Factors may include:
· safety information
· clinical response data
The Committee agreed that primarily dosing and safety information should be included. The information should be qualified with a statement that efficacy has not been established in the approved indication.
The following question pertains to the situation where there is no evidence of clinical benefit in a pediatric oncology population and there are data of a lack of activity
4. If dosing, safety, and lack of activity information are available from studies that enrolled children with cancer, consider what information, if any, be included in the product label. Factors may include:
· a statement restricted to stating that no meaningful clinical activity has been observed
· the number and diagnoses of the patients in the studies
· dosing information
The Committee agreed that primarily dosing and safety information should be included, and a statement that no clinical activity was observed relative to a specific study or inquiry with confidence intervals or other qualifying information as appropriate.

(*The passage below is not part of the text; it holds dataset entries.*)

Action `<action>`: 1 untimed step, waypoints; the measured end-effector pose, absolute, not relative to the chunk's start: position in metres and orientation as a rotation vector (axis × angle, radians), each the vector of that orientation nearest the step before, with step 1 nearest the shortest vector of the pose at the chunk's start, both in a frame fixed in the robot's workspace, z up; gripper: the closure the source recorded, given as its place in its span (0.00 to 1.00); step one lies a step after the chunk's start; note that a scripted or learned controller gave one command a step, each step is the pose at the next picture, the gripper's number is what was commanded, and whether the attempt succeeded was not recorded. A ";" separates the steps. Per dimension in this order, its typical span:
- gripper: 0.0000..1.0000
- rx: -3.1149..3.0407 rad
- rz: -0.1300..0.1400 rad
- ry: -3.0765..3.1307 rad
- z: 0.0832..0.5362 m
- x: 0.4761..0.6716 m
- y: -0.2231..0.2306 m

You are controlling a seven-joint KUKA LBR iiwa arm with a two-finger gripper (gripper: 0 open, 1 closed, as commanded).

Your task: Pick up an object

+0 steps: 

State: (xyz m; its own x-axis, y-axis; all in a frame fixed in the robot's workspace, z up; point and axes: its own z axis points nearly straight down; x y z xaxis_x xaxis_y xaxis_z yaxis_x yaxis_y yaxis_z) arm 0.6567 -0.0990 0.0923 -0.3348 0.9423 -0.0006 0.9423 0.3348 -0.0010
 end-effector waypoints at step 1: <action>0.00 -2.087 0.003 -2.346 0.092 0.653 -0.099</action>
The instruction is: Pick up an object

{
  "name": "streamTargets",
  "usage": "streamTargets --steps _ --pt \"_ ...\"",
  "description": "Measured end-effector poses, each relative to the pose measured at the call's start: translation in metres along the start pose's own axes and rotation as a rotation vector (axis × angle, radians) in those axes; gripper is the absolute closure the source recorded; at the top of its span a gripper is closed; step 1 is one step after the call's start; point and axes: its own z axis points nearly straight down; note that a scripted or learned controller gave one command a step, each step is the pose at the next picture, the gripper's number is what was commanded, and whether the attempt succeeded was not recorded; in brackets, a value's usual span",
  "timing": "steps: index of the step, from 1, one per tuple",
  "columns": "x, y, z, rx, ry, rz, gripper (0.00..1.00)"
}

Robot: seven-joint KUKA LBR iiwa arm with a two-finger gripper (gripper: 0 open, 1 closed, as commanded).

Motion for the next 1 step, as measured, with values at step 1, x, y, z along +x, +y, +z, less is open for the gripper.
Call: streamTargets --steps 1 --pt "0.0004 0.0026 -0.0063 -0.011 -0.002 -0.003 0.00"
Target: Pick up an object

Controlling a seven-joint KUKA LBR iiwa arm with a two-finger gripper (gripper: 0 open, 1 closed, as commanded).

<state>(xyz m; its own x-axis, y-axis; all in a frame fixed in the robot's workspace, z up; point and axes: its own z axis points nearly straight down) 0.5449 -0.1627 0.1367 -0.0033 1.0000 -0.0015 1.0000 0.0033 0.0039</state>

The following question pertains to the situation where no efficacy or safety data are available in pediatric patients.
5. When no efficacy or safety data are available in pediatric patients consider if a statement that safety and efficacy have not been tested in children be included in the product label
A statement may be appropriate if the date is referred to and qualifying information is included. Refer to the meeting transcript for the committee’s discussion of this question.